Found 3 checkpoints [0] checkpoint_id=ckpt_003 next=() messages=4 [1] checkpoint_id=ckpt_002 next=() messages=2 [2] checkpoint_id=ckpt_001 next=('echo',) messages=1 Replayed: Echo: Let me try a different approach.

Thread: user-alice
═══════════════════════════════════════════════════

  checkpoint_0     checkpoint_1     checkpoint_2
  ┌──────────┐    ┌──────────┐    ┌──────────┐
  │ messages: │───▶│ messages: │───▶│ messages: │
  │   [msg_0] │    │ [msg_0,  │    │ [msg_0,  │
  │           │    │  msg_1]  │    │  msg_1,  │
  └──────────┘    └──────────┘    │  msg_2]  │
       ▲                          └──────────┘
       │
  Replay from here creates a new branch

Code Fragment M.4.6: Time-travel debugging. get_state_history returns all checkpoints in reverse chronological order. You can resume from any checkpoint by including its checkpoint_id in the config, effectively "rewinding" the conversation.

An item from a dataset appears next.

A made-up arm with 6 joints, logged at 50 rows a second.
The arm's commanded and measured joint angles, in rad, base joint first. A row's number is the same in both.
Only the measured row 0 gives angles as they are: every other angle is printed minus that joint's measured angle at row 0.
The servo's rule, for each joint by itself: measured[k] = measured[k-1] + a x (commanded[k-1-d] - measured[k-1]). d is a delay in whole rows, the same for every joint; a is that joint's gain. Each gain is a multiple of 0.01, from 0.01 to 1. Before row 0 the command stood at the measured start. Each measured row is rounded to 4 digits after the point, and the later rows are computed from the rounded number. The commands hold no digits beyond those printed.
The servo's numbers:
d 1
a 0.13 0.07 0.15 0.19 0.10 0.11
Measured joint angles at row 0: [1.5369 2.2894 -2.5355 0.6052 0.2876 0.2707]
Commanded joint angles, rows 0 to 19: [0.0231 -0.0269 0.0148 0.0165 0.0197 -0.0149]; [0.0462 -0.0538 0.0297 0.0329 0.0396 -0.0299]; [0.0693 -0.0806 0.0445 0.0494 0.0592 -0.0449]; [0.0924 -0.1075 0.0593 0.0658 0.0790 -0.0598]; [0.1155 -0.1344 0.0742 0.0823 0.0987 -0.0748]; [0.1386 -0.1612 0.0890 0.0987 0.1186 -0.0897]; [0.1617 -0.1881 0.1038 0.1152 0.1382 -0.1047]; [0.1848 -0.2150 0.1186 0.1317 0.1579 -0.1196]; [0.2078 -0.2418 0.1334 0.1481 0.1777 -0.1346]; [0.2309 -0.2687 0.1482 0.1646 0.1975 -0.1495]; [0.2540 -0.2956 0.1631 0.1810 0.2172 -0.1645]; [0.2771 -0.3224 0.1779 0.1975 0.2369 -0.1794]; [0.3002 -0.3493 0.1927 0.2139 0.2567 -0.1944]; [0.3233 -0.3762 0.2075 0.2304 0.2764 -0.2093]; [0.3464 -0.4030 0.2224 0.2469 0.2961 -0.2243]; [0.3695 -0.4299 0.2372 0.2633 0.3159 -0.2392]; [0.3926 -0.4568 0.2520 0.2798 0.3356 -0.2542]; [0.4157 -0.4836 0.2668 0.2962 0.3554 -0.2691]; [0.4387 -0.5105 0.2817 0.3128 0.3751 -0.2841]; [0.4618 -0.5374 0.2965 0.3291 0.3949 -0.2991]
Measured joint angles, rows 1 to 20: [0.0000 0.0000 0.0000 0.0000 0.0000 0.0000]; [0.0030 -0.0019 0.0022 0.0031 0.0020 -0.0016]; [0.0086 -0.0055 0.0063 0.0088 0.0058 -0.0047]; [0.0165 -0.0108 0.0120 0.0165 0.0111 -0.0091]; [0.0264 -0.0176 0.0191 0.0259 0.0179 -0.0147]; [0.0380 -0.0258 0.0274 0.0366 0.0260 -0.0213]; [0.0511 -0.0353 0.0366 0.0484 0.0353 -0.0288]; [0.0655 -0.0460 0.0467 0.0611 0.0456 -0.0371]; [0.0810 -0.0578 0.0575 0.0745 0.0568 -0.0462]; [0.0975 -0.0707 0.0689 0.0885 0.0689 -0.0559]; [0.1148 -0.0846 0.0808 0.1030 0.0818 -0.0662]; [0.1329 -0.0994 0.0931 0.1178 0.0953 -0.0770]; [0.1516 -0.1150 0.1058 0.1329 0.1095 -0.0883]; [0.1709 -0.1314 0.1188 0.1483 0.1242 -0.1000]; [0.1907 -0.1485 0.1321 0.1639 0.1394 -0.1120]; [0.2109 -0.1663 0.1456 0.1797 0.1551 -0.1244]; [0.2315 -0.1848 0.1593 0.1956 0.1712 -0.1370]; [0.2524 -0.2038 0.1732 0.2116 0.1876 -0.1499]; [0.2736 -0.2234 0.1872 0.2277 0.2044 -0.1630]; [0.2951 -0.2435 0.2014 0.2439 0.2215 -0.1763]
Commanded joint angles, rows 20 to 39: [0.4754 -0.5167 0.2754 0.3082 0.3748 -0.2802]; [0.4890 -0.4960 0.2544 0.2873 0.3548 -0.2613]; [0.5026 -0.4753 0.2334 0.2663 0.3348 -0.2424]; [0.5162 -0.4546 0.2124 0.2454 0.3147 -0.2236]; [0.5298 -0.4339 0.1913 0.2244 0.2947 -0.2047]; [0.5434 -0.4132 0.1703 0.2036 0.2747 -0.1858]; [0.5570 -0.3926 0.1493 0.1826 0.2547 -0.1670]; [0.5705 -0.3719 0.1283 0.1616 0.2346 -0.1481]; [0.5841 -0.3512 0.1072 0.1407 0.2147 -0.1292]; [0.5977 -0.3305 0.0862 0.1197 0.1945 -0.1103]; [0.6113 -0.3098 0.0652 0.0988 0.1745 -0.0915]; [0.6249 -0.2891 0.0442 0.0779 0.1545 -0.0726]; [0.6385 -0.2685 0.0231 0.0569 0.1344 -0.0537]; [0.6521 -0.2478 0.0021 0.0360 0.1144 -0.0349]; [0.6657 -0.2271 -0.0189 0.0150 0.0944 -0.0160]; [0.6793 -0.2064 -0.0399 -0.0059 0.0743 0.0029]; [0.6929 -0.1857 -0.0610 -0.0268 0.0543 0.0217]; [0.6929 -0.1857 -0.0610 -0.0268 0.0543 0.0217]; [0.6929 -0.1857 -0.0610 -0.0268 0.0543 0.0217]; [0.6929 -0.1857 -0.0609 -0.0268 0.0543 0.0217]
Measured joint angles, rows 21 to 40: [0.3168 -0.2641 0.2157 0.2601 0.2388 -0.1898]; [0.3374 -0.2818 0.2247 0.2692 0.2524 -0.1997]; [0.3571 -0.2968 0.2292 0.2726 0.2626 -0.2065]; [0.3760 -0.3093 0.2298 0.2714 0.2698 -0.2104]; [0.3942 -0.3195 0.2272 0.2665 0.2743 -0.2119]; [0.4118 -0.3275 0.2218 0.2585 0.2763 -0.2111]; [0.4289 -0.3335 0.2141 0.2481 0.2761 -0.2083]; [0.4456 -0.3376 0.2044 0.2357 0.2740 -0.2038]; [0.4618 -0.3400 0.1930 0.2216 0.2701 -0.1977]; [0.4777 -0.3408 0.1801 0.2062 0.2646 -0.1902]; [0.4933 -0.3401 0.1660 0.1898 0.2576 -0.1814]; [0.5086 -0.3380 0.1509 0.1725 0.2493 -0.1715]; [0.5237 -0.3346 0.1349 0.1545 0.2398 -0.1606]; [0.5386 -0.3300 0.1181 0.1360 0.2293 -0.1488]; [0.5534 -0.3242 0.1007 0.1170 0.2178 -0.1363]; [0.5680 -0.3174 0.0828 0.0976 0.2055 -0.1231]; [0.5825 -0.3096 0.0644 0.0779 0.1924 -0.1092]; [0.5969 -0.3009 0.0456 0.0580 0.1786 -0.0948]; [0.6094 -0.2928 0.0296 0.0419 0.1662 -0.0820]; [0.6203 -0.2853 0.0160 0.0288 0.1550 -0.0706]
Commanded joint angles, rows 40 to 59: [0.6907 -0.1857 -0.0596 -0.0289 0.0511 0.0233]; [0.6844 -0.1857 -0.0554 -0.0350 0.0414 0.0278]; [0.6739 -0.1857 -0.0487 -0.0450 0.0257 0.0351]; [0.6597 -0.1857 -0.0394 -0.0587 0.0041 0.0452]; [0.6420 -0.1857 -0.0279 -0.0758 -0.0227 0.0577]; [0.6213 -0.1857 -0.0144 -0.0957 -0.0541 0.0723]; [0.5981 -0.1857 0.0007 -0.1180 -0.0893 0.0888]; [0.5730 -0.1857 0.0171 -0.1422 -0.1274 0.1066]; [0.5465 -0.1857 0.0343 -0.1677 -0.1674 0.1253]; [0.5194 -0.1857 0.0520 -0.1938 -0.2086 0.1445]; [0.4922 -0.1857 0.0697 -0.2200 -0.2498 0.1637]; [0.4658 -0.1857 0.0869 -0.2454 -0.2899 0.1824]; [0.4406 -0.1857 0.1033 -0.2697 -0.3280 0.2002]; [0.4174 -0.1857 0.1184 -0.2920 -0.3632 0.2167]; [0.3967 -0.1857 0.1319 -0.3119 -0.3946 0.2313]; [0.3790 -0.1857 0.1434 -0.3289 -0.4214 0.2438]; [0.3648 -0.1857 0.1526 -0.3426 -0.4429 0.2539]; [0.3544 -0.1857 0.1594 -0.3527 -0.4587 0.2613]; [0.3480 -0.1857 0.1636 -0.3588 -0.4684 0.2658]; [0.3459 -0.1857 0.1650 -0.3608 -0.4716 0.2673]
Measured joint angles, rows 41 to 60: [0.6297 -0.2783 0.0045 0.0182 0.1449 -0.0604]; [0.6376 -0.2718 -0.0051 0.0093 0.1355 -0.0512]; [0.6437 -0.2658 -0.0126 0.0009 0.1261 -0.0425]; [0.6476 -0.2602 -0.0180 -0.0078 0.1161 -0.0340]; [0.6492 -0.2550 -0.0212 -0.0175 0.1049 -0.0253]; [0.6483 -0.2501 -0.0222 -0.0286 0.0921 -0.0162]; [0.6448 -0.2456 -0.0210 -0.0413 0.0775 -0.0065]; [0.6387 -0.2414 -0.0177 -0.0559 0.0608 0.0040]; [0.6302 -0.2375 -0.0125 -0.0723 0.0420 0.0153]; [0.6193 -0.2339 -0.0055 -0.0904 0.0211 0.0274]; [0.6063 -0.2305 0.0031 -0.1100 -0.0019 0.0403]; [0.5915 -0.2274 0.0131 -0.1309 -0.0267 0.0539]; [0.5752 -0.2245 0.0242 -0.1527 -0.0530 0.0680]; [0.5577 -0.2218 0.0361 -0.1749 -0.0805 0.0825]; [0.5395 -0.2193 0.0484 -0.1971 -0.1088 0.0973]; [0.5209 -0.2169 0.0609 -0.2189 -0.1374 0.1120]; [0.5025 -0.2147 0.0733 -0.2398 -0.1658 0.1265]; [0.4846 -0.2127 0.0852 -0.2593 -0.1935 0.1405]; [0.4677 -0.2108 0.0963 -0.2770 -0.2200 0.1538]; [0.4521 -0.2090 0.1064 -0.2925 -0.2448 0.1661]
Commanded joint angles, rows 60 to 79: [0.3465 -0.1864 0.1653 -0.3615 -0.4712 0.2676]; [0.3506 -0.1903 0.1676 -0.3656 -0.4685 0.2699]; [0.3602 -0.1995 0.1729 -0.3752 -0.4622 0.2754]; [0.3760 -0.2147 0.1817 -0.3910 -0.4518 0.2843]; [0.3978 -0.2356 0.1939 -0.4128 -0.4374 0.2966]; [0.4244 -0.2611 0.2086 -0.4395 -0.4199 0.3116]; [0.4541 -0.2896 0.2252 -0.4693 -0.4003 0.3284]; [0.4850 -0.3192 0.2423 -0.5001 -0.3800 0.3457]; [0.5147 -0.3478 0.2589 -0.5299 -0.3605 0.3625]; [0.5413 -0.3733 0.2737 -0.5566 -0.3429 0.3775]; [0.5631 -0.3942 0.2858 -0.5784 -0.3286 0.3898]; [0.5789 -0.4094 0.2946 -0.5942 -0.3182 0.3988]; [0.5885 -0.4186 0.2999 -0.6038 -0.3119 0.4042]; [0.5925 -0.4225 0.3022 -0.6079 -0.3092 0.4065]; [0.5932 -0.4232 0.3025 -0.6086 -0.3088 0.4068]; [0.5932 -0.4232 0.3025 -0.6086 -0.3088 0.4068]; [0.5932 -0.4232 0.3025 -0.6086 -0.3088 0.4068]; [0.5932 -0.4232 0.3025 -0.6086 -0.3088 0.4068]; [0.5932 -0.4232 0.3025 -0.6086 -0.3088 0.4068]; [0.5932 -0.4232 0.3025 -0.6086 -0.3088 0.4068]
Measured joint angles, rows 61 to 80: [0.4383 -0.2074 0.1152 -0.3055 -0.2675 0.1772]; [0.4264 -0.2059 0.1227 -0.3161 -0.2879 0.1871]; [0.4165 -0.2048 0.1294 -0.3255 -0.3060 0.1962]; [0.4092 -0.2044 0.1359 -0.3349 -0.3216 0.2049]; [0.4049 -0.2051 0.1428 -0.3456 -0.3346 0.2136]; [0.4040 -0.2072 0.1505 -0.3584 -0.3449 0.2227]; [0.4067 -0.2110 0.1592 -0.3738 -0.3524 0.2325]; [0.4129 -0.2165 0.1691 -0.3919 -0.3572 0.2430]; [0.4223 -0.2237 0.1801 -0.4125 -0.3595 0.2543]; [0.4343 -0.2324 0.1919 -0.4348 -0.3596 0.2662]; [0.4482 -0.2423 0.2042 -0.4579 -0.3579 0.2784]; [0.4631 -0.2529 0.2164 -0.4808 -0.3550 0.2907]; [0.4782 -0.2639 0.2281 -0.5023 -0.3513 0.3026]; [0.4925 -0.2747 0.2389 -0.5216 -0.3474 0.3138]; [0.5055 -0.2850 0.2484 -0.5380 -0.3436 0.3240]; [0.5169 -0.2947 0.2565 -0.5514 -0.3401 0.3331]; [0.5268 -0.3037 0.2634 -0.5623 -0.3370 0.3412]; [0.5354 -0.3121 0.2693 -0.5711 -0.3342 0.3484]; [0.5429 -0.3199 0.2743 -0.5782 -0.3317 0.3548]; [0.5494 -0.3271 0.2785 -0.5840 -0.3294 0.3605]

Figure M.4.1: Time-travel debugging. Replaying from checkpoint_0 creates a new branch of execution without modifying the original checkpoint history.

Key Insight: Replay Does Not Overwrite History

Replaying from a past checkpoint does not delete or modify subsequent checkpoints. Instead, it creates a new branch in the execution history. This means you can safely experiment with alternative paths without losing the original execution trace.

7. Choosing a Checkpointer

The following table summarizes when to use each backend:

LangGraph: Stateful Agent Workflows Checkpointer Backends

Backend	Persistence	Multi-Process	Best For
`MemorySaver`	None (in-process only)	No	Unit tests, quick prototyping
`SqliteSaver`	File on disk	No	Local development, single-server apps
`PostgresSaver`	Database	Yes	Production, multi-server deployment

8. Recovery from Failures

Because checkpoints are saved after every node, a failure mid-execution does not lose all progress. When the graph is re-invoked with the same thread_id, it automatically loads the last successful checkpoint. If the failed node was the culprit (for instance, a transient API error), the graph retries from that point rather than starting over.

For workflows that span hours or days (such as multi-step approval processes), this resilience is essential. Combining persistent checkpointing with the interrupt mechanism from Section M.3 gives you a durable workflow engine that can survive server restarts, deployments, and infrastructure failures.

Key Insight: Checkpoints as an Audit Trail

Beyond recovery, checkpoints serve as a complete audit trail of every decision an agent made. For compliance-sensitive applications (financial services, healthcare, legal), this trail provides evidence of what the agent did, when it did it, and what state it had at each step. Pair this with the human approval logs from Section M.3 for a comprehensive audit system.

9. Summary

This section covered LangGraph: Stateful Agent Workflows's checkpointing system, from lightweight in-memory storage to production-grade PostgreSQL persistence. You learned how to configure checkpointers, manage conversation threads, perform time-travel debugging, and leverage checkpoints for failure recovery. In Section M.5, you will see how to compose multiple graphs into multi-agent systems using subgraphs and supervisor patterns.